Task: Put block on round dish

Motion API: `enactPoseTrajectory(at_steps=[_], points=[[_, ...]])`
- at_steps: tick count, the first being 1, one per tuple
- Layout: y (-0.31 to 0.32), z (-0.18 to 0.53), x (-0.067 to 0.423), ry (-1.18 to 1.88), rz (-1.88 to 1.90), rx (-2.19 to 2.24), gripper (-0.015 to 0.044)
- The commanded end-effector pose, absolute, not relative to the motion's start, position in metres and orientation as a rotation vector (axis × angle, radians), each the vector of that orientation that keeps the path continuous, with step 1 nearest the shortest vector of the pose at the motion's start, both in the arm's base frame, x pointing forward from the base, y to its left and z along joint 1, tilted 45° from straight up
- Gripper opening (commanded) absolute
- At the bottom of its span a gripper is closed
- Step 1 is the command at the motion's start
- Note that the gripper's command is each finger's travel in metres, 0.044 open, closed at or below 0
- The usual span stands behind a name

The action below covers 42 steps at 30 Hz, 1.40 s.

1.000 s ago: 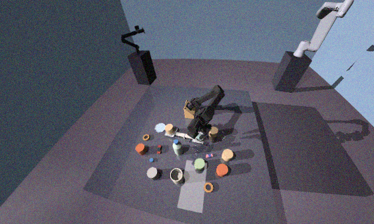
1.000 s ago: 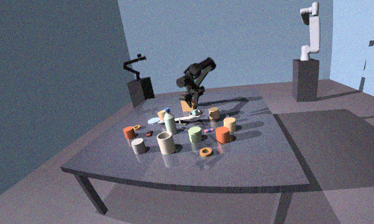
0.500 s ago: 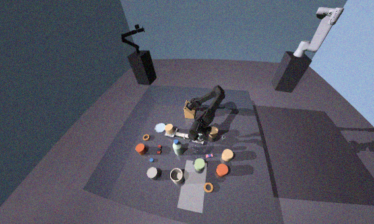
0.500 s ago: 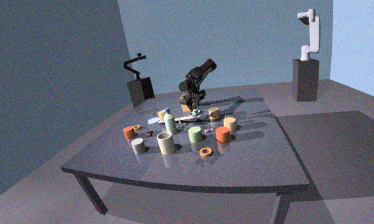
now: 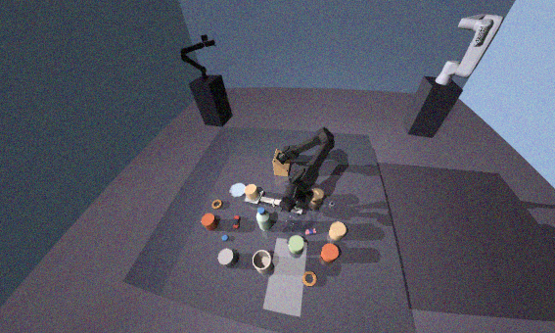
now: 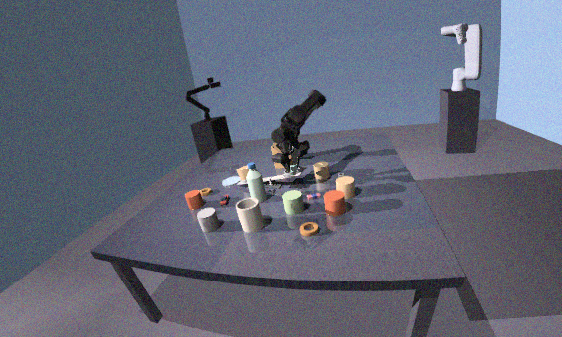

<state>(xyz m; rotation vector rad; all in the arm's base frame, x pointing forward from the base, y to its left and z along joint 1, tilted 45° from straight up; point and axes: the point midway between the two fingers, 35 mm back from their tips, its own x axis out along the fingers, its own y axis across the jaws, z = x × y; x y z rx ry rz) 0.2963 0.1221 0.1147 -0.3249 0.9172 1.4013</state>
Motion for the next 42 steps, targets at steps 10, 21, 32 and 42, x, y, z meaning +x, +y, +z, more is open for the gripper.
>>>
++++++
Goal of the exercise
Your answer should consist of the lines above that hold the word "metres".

Worked solution
- The commanded end-effector pose, absolute, not relative to the motion's start, position in metres and orientation as a rotation vector (axis × angle, radians), each the vector of that orientation that keeps the path continuous, with step 1 nearest the shortest vector of the pose at the motion's start, both in the arm's base frame, x pointing forward from the base, y to its left and z along joint 1, tilted 45° from straight up
- Note that the gripper's command is each finger's travel in metres, 0.044 open, closed at or below 0

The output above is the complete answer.